Sean tells his sister that, while the bicycle is green transport, thus laudable, you should never ride them alone. "It's kind of pathetic." It was built for two. And will he accompany her, climb aboard her green tandem transport, grab a soft serve, celebrate the summer? Sean says he can't think of anything more embarrassing, unless they were to sport matching Tyrolean hats on the way.
"You wear baggies for shoes, Sean. You are so not allowed to say I'm embarrassing."
He sends her back to her son, but she's given up that fight for today. Her popularity wanes. Sean's not surprised, but Cathy points out a very true fact: She is perfectly likeable. Sean laughs, calls her a "closed system" and "shut down" and constipated. Says she didn't take a shit through most of high school. He brings her the world, like a king on his throne, and once again she is disgusted. Gifts of the body, from the king of garbage, still wearing a pair of brown corduroys her son has outgrown.

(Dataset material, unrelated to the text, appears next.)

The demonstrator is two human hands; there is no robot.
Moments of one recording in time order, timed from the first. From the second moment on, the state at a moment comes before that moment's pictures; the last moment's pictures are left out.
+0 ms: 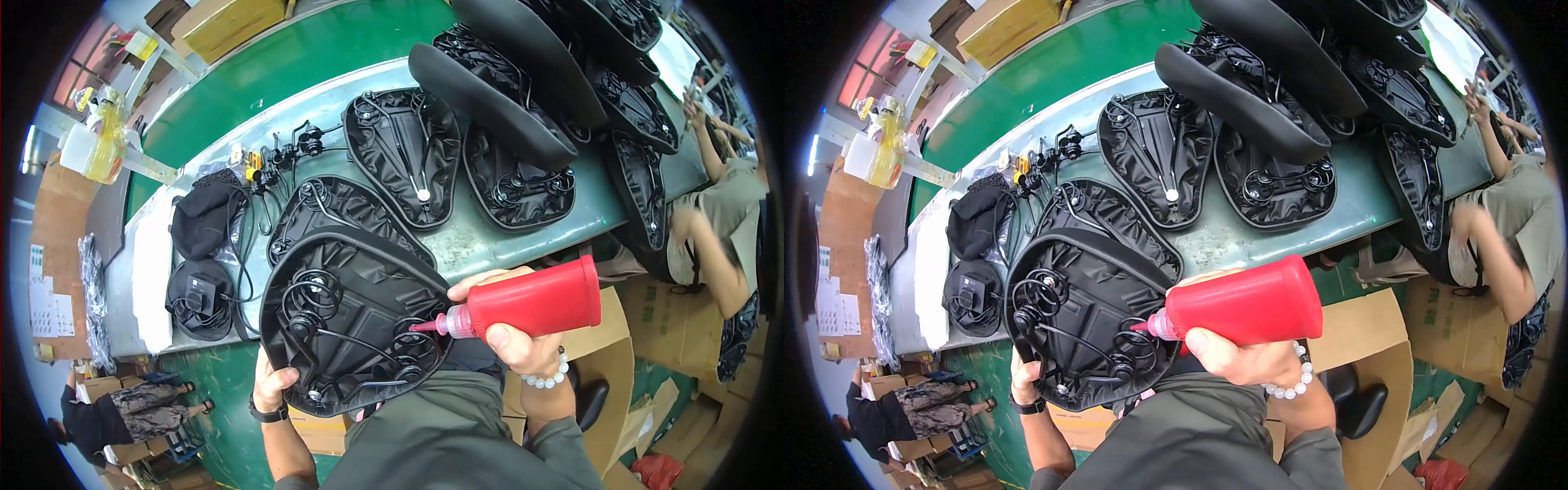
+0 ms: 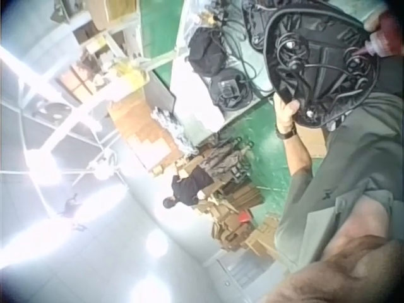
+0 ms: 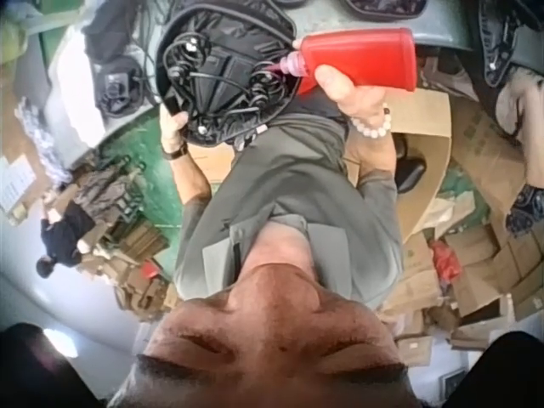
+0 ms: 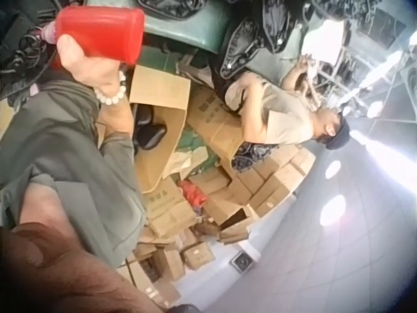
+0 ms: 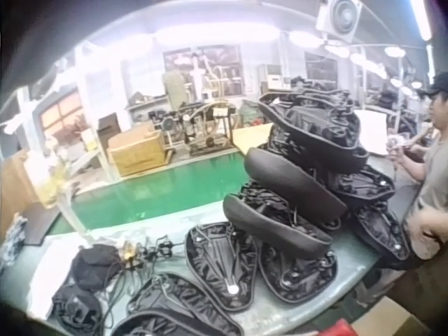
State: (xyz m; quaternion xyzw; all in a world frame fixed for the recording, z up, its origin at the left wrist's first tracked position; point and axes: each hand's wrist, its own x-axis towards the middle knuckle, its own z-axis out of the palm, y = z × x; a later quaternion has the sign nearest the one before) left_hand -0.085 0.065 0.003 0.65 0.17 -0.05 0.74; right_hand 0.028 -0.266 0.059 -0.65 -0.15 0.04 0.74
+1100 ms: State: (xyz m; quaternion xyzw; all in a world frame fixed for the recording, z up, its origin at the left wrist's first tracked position) left_hand -0.049 0.086 0.027 0.58 0.19 0.08 0.79; right_hand 0.048 -0.273 0.007 -0.37 0.09 -0.01 0.93
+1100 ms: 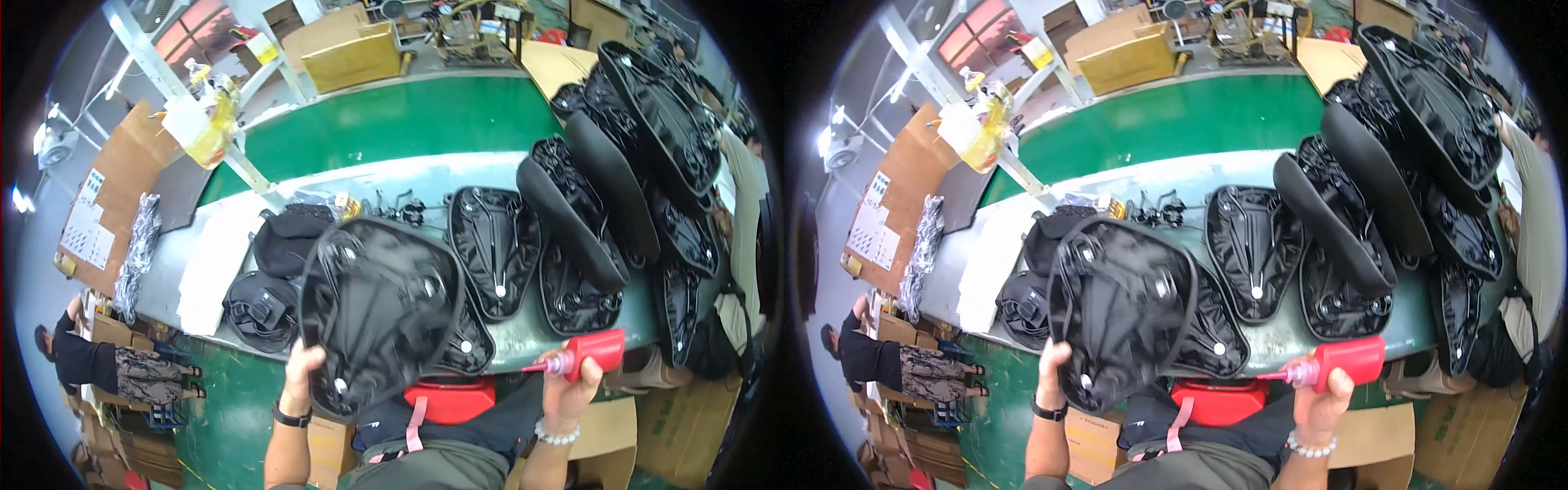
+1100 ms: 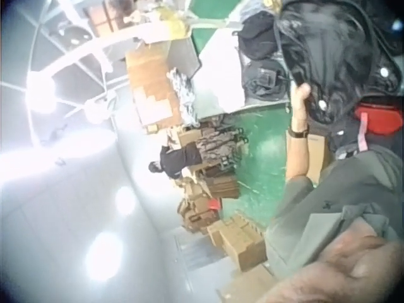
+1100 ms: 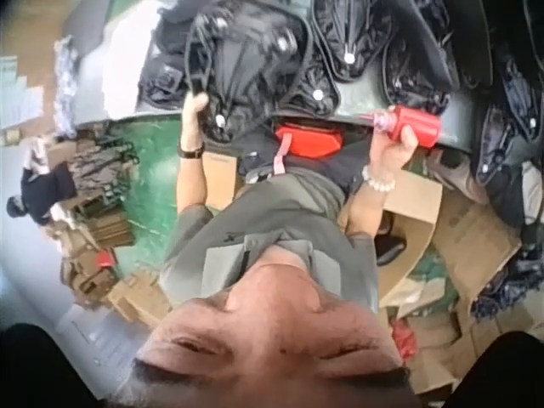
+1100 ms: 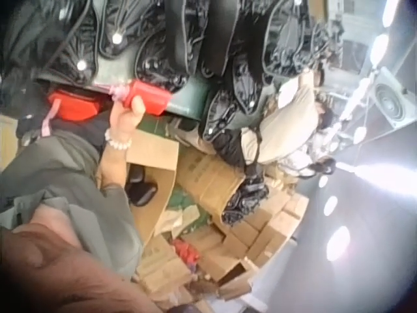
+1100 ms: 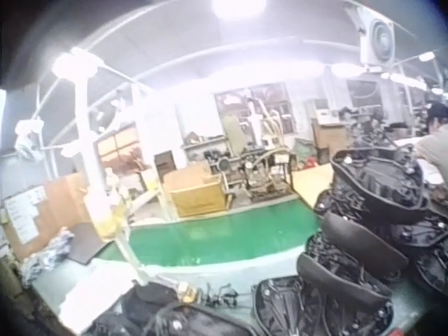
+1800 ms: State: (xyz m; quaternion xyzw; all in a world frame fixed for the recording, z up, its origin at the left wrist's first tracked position) left_hand 0.353 0.319 0.009 0.92 0.26 0.22 0.20; right_hand 0.110 -0.265 -0.115 -0.27 -0.14 0.24 0.92
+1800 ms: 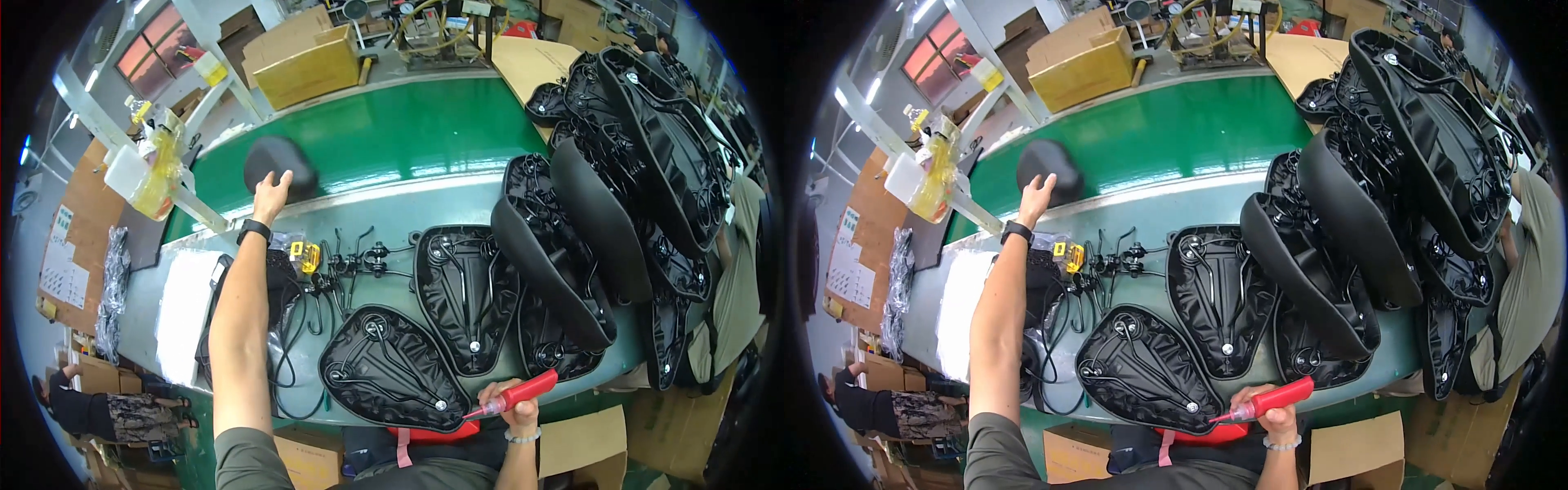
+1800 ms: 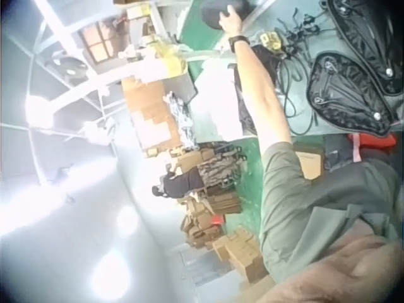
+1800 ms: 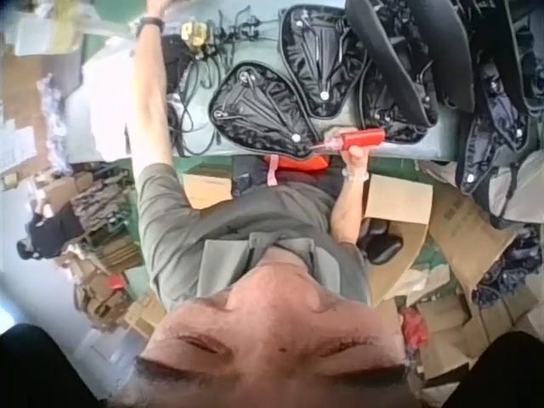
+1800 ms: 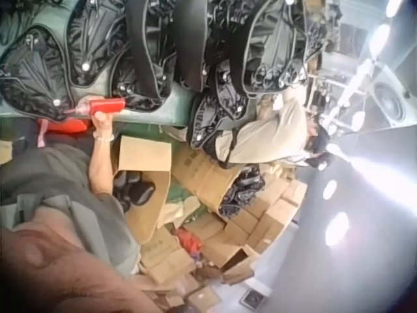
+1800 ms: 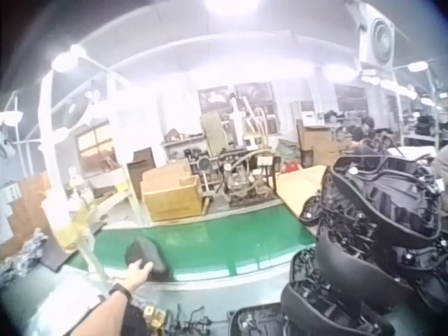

She swears she has friends; if that is so, why did she bring him her bicycle? She disinvites, rides away with middle finger extended; he tells her to enjoy her swirly chemicals and laughs at her. Cathy and her sudden enthusiasms; Cathy who ruined her son's summer and wonders why he's angry. Cathy who drives them all away and then wonders why she was so lonely.
The swirly chemicals are delicious. In her purse as she is paying, one of Dr. Miller's brochures, endlessly passed between himself and his future bride: Need A Friend? You Are Not Alone. Cathy Jamison thinks about telling the truth. This thing that divides her from the people that she loves, alone on a bicycle built for two: Wouldn't it make sense, wouldn't it be fair, to build a connection with someone new, based entirely on this thing that keeps everyone else away? What would it feel like, to tell someone the truth?
Inside the session they are welcoming, all smiles, all stages, all the different ways to die; the walls bear troubling cheerful messages and she smells, she knows, like cigarettes. She smiles and acts as if; back straight and eyes gleaming, friendly. When they ask her who she is, this is what she says. It is almost the truth, in fits and nervous starts.